'''

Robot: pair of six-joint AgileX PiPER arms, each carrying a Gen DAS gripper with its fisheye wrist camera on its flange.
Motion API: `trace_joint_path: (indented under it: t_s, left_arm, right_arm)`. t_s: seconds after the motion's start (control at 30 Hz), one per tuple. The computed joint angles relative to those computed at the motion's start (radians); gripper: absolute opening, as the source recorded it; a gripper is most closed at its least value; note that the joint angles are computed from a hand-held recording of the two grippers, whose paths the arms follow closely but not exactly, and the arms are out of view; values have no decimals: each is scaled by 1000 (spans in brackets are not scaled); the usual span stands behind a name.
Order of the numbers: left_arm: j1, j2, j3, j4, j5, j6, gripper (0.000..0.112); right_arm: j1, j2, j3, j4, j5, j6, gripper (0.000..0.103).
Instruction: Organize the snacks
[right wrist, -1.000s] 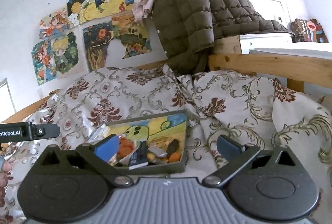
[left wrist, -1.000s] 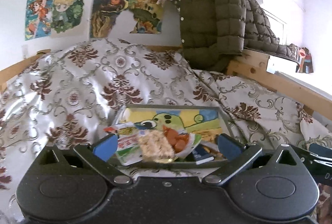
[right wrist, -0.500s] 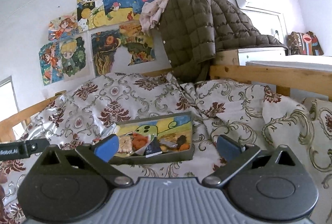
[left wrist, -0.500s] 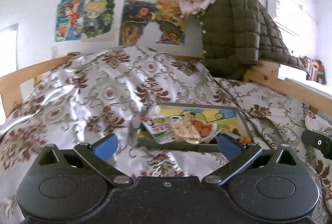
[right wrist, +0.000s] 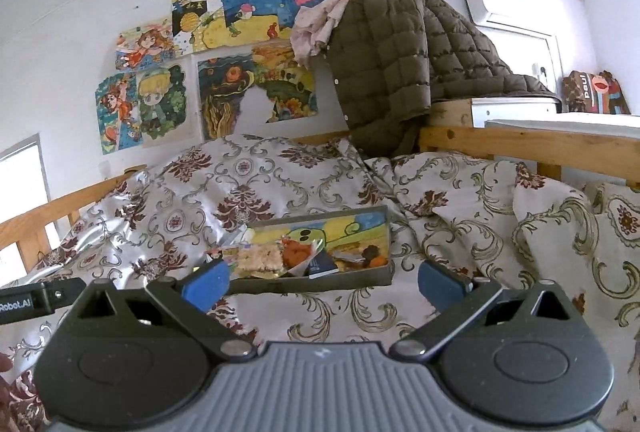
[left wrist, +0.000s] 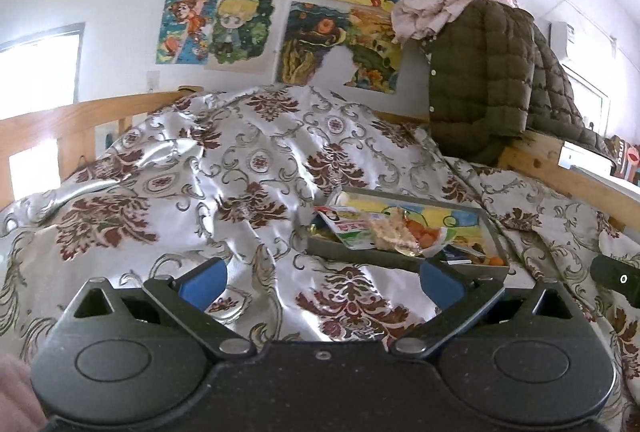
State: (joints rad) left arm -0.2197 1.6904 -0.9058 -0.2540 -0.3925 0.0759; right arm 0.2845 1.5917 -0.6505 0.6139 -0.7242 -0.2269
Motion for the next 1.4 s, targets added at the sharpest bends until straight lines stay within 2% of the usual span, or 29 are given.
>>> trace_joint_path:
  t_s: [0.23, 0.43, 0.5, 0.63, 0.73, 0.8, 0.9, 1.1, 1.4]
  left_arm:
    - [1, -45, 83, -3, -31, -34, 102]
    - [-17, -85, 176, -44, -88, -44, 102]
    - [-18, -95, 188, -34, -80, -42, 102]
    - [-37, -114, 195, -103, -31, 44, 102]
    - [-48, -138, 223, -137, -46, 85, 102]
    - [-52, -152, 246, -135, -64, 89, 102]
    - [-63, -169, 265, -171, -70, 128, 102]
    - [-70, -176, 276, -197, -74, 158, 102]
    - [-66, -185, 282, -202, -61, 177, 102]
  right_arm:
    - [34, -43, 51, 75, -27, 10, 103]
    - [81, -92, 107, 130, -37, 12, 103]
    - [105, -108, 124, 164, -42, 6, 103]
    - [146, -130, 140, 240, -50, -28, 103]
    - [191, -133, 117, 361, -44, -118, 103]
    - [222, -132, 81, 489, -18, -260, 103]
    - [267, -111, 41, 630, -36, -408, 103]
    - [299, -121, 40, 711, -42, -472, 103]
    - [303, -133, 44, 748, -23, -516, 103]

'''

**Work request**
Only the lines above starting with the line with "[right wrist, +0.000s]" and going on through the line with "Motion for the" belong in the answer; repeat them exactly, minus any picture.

**Output of the exercise**
[right wrist, +0.000s] 
[left wrist, +0.000s] 
State: (joints rad) left arm -0.2197 1.6904 -0.9058 -0.2540 -0.3925 0.0759; right arm 0.2845 1.5917 -0.6505 0.6139 -0.7242 -0.2269
Motion for the next 1.4 s, targets added at the sharpest bends until straight lines stay within 2% of the usual span, or 29 are given.

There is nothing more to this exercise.